• **TASK ITEM**
Quote the whole listing word for word. Do not include the pictures.

• **DATA PROVIDED**
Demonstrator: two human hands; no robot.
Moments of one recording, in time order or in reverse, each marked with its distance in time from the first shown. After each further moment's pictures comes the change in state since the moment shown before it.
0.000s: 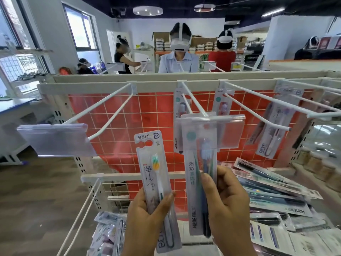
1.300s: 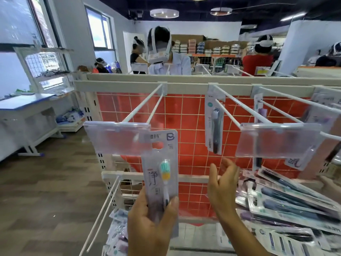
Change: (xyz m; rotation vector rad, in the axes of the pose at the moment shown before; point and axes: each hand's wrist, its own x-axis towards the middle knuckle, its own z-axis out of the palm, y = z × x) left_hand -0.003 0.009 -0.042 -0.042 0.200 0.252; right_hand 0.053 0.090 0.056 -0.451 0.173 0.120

• **ANSWER TO THIS EXERCISE**
Demonstrator: two human hands; no robot.
Moments of one recording, in time order or in reverse, each marked with its distance in time from the first shown. After each further moment's pictures comes the change in state since the moment shown before it.
0.000s: 
1.300s: 
Change: (xyz m; rotation vector rad, in the axes of the pose at the moment shown before; point and axes: each hand's wrist, its own x-axis towards the middle knuckle, its own z-axis out of the palm, y = z × x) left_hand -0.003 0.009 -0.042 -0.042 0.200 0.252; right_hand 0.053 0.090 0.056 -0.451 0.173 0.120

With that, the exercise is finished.